Most consumer grade boards that I've seen have this connector. Don't know about server boards.
You could download the AMD magicpacket utility and try that.
http://en.wikipedia.org/wiki/Wake-on-LAN
I have seen instructions for newer consumer MB that have options in the bios for wake-on-lan regarding what triggers a wake-up. Also Power-on-by-PCI-device may have an effect.
Thank you for the reply.
Maybe I just haven't looked for the connector? It's always just worked for me. Anyway, I understand there are different "states" of power management, hibernate, suspend, standby, sleep, etc. and they are all a bit different. I am only talking about "standby". For example, I have computers that go into "standby" after fifteen minutes - the monitor shuts off, the fan shuts off and the whole thing looks dead.

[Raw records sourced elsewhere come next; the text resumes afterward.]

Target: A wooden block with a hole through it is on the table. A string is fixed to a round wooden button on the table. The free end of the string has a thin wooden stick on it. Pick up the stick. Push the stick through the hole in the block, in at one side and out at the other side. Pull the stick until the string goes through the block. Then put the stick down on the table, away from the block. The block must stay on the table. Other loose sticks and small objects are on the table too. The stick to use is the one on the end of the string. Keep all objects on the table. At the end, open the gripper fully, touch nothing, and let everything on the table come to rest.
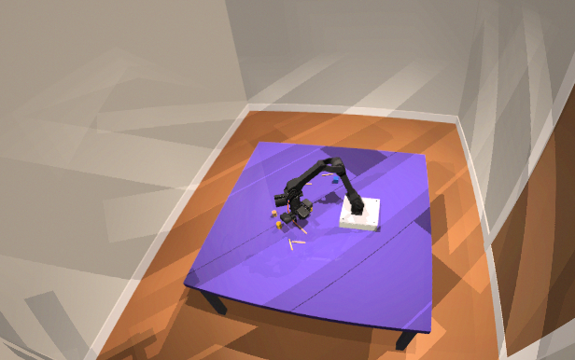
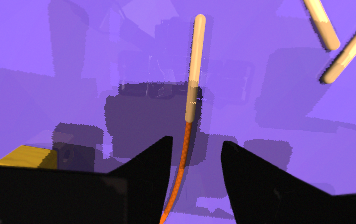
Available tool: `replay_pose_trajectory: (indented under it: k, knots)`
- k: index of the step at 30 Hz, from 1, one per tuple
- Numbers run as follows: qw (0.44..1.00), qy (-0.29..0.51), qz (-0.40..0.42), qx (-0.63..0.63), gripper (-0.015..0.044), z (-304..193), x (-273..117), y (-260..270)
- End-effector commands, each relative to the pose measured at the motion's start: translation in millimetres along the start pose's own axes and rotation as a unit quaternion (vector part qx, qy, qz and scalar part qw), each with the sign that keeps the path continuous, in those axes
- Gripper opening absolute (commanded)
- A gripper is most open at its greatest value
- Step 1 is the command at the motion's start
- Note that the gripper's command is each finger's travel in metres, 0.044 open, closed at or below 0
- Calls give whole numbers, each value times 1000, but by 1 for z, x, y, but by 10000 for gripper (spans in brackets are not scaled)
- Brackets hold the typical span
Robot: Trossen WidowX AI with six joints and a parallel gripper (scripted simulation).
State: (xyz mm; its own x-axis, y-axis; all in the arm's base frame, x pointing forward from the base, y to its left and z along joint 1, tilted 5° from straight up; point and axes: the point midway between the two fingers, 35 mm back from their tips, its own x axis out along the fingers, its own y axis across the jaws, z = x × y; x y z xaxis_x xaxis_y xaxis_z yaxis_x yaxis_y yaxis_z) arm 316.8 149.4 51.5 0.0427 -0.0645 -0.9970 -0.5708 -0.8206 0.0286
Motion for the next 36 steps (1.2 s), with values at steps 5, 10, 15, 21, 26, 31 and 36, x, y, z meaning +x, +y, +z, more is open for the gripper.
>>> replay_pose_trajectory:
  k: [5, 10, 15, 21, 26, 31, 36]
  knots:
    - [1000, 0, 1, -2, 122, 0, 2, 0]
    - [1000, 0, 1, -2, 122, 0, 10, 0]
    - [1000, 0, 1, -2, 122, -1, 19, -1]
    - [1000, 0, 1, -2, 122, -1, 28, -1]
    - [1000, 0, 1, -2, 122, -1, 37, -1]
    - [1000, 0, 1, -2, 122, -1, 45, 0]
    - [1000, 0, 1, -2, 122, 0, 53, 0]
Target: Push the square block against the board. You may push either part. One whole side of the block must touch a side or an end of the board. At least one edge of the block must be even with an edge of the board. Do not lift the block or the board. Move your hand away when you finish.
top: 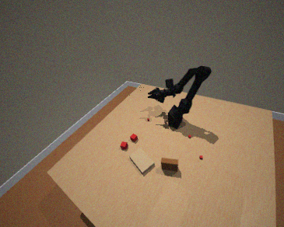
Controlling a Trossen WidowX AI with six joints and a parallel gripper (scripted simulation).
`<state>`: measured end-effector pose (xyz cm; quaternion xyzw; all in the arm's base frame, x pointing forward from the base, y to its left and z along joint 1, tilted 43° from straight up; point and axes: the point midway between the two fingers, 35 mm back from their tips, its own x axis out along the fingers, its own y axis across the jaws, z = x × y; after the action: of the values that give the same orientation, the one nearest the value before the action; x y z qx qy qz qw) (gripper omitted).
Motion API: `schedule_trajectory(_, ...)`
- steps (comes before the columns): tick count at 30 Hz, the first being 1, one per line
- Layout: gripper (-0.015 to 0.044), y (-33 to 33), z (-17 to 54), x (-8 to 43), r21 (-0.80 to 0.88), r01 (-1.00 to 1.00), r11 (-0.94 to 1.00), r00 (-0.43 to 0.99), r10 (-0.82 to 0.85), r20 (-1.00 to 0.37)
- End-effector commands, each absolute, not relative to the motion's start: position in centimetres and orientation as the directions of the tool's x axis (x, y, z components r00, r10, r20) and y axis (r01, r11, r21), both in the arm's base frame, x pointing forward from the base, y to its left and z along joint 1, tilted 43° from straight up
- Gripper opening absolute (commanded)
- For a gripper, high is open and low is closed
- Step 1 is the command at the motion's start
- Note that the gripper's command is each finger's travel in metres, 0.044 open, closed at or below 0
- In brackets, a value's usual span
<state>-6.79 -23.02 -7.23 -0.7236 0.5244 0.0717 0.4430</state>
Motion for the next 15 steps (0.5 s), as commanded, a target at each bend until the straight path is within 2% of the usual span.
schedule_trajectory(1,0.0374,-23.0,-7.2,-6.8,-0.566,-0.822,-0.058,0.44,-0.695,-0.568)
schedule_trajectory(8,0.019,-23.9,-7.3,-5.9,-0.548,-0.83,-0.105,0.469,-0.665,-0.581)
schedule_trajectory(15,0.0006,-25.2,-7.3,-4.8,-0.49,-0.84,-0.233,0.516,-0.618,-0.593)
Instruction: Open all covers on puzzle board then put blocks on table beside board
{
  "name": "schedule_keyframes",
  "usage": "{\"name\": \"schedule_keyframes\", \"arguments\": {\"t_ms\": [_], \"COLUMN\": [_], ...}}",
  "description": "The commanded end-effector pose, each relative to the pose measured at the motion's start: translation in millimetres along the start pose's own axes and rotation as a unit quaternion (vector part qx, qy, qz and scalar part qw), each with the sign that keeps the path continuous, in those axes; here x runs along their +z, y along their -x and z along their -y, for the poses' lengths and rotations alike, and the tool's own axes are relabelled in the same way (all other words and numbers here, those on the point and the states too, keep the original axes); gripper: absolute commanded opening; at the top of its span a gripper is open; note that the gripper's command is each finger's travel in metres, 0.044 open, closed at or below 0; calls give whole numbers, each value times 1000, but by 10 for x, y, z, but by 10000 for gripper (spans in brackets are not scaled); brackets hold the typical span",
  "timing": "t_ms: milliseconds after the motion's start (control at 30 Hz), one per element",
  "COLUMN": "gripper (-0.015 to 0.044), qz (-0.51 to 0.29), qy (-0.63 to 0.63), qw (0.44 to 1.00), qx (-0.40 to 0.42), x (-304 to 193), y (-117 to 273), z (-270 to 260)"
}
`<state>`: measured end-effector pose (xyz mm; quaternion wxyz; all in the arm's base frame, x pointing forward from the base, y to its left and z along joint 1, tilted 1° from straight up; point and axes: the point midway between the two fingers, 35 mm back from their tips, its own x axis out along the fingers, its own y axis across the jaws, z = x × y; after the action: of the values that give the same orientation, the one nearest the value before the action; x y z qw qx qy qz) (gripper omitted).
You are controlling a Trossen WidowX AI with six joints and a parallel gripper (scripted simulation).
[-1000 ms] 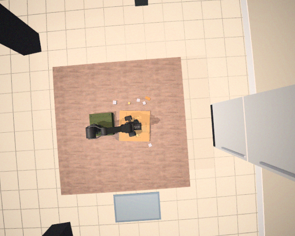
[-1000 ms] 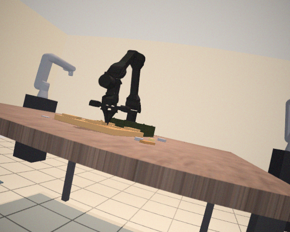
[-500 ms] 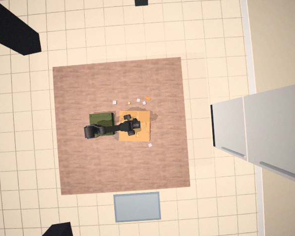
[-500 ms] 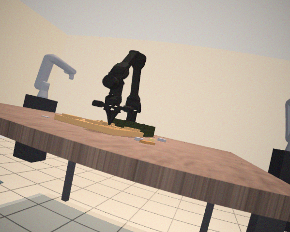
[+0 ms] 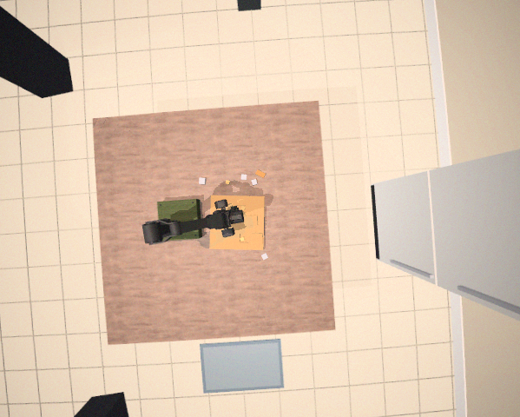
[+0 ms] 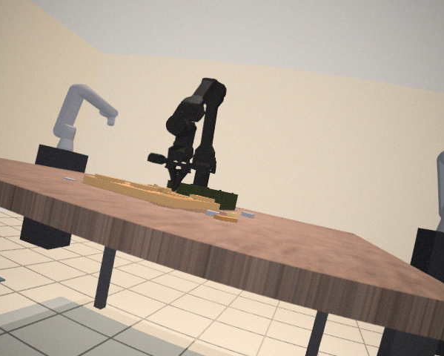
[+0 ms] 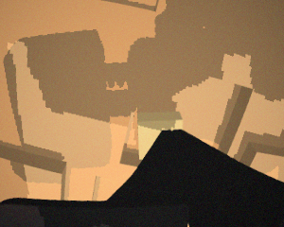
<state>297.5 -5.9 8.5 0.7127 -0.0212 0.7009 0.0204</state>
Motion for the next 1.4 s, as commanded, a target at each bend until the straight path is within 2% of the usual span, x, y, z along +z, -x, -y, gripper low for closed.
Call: {"name": "schedule_keyframes", "arguments": {"t_ms": [0, 1033, 1200, 1367], "gripper": [0, 0, 131, 144], "qz": [3, 3, 2, 3], "qy": [-3, -4, -2, -4], "qw": [1000, 1000, 1000, 1000], "qx": [-5, -6, -4, -6], "x": [-46, -58, -46, -58], "y": [22, 26, 240, 517], "z": [-29, -43, -42, -31]}}
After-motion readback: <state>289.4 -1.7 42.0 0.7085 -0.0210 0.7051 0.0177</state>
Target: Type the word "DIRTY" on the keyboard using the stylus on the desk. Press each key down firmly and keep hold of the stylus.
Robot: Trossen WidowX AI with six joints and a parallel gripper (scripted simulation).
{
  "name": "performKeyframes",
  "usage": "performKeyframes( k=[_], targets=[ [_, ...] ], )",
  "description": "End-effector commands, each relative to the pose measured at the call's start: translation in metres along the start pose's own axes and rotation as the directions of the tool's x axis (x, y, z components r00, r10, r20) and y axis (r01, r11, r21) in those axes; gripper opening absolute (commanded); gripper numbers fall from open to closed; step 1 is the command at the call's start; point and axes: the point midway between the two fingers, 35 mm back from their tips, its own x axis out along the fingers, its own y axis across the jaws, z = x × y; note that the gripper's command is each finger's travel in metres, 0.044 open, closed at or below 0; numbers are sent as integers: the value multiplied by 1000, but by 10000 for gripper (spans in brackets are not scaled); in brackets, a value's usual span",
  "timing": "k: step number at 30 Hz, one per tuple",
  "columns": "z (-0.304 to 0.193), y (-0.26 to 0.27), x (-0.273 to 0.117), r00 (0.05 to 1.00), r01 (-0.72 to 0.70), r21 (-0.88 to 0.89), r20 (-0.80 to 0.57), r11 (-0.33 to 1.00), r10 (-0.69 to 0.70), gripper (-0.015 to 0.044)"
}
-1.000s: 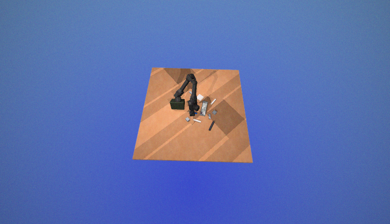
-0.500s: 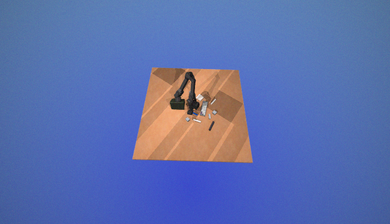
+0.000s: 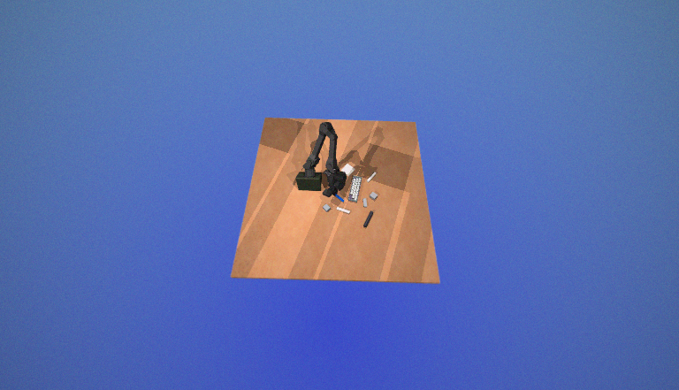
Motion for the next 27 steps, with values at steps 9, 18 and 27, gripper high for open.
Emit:
performKeyframes(
  k=[9, 18, 27],
  targets=[
    [1, 8, -6, 993, -26, 276, 120, 961, -8, 0],
    [1, 11, -8, 988, -50, 354, 154, 934, -5, 0],
    [-2, 13, 4, 988, -48, 354, 153, 934, -7, 0]
  ],
)
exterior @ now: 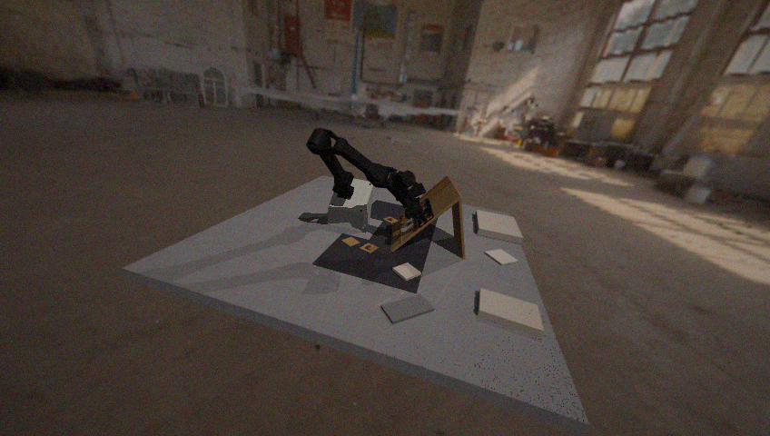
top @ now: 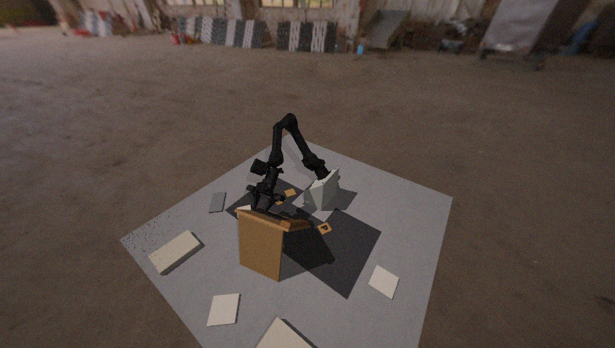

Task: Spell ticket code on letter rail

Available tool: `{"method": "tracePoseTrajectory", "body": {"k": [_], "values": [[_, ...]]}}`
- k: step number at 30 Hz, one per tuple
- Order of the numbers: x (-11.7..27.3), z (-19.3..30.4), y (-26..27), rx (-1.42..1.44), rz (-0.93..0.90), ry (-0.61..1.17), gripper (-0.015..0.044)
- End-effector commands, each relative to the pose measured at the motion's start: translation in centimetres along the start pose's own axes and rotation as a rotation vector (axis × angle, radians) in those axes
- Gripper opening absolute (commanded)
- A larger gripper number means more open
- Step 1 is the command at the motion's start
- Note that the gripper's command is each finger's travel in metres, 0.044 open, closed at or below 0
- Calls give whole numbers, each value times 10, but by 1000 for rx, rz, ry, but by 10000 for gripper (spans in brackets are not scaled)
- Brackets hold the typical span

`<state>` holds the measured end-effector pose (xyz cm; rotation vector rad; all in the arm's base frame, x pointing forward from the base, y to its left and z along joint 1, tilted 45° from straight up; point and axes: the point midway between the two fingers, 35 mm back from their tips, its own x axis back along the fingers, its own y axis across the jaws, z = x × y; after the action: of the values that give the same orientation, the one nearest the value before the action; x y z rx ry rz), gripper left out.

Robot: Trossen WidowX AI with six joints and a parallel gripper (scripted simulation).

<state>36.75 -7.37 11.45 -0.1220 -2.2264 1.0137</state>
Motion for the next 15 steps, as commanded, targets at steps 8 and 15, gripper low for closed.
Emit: {"method": "tracePoseTrajectory", "body": {"k": [8, 15], "values": [[0, 3, 10, -4, -3, 5, 0], [0, 4, 15, -4, -4, 5, 0]]}}
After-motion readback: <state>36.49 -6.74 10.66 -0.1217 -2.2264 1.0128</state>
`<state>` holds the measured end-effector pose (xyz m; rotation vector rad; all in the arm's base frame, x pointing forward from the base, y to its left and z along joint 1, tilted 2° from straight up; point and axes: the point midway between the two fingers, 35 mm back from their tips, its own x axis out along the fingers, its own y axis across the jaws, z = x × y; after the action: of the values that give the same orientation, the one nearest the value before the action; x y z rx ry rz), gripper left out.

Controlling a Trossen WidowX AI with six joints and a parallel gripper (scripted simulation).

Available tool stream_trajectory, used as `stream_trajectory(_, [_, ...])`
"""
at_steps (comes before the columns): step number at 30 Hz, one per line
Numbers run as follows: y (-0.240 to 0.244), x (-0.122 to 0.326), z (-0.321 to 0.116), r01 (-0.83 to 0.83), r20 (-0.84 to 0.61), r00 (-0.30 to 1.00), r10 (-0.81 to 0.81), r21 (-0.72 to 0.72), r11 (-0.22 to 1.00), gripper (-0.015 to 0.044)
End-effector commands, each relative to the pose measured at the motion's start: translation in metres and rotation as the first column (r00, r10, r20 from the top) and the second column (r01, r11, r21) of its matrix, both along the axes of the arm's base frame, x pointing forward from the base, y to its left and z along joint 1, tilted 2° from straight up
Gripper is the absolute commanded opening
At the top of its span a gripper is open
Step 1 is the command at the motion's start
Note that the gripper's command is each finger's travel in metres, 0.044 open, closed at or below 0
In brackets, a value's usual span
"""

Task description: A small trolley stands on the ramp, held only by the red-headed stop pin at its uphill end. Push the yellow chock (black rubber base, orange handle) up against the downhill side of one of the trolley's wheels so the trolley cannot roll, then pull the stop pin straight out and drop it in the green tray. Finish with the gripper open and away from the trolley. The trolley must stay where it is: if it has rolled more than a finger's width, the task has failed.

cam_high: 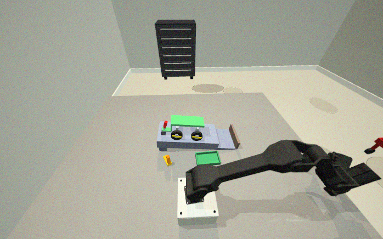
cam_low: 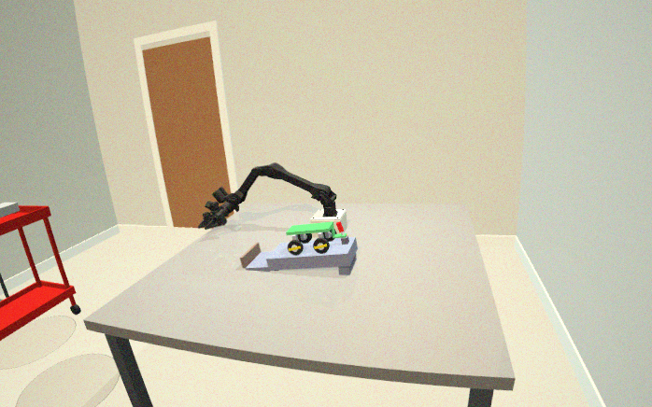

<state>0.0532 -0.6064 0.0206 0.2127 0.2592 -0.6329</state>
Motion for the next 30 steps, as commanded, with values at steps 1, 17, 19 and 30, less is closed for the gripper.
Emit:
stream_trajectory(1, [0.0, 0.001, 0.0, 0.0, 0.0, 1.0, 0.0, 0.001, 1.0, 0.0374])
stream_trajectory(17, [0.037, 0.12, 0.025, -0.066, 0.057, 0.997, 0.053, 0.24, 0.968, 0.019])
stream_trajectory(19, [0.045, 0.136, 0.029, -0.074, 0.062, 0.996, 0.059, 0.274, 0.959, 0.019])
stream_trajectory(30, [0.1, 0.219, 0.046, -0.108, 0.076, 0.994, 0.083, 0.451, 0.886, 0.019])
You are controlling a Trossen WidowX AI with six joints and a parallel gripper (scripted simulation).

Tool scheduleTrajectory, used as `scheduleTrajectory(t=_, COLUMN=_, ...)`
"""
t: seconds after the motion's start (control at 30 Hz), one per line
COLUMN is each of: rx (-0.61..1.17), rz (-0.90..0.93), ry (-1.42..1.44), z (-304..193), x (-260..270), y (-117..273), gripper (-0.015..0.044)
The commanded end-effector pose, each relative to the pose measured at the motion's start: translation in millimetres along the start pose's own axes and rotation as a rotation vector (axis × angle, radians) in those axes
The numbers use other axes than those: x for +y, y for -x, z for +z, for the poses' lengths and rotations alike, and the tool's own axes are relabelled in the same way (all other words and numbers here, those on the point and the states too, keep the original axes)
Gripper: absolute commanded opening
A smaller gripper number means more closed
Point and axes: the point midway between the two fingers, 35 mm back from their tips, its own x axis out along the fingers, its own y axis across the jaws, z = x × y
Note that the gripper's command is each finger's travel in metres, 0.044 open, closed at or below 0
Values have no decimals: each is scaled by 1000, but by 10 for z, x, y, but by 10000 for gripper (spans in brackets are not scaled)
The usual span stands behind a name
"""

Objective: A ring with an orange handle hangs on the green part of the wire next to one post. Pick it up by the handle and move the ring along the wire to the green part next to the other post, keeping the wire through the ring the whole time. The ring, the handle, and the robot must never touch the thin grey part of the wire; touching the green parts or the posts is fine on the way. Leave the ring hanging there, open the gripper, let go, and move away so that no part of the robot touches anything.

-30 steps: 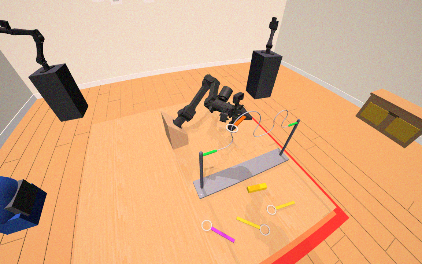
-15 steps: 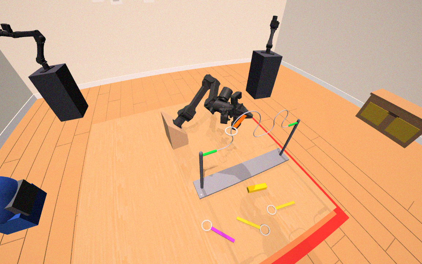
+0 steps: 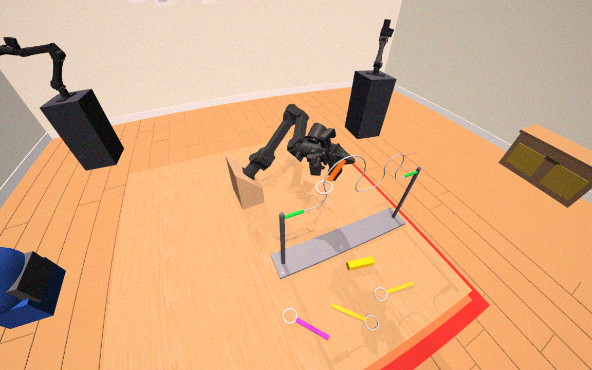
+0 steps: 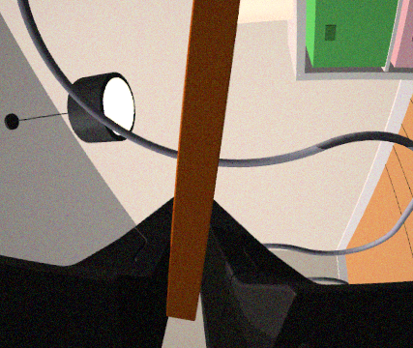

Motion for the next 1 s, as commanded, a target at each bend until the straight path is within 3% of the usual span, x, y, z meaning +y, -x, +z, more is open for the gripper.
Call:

If I connect using VNC I can watch (and hear) the unit come back to life. When I disconnect the VNC session it goes back into standby again in fifteen minutes.
The odd thing about my situation is that I have many computers with the same software installed and they all work like this. However, the HP dc7600 fails in this capacity.
As an update to this post, I have removed all power management (BIOS, NIC) except for the OS settings on the misbehaving systems. Now they work but not correctly. They don't come to life right away, but after two or three attempts to connect they finally do allow a terminal session, their shares become available and I am able to ping them and see them on the network. - BUT - When you walk over to them, after forcing them back to life remotely, if you hit the space bar, toggle the escape key etc., they do not respond and the only way to access them locally is to push and hold in the power switch for ten seconds?
So, as you can see this is a very frustrating issue!
It must be something with this hardware and how it interacts with XP.
I'm ready to blame windows for everything and move on!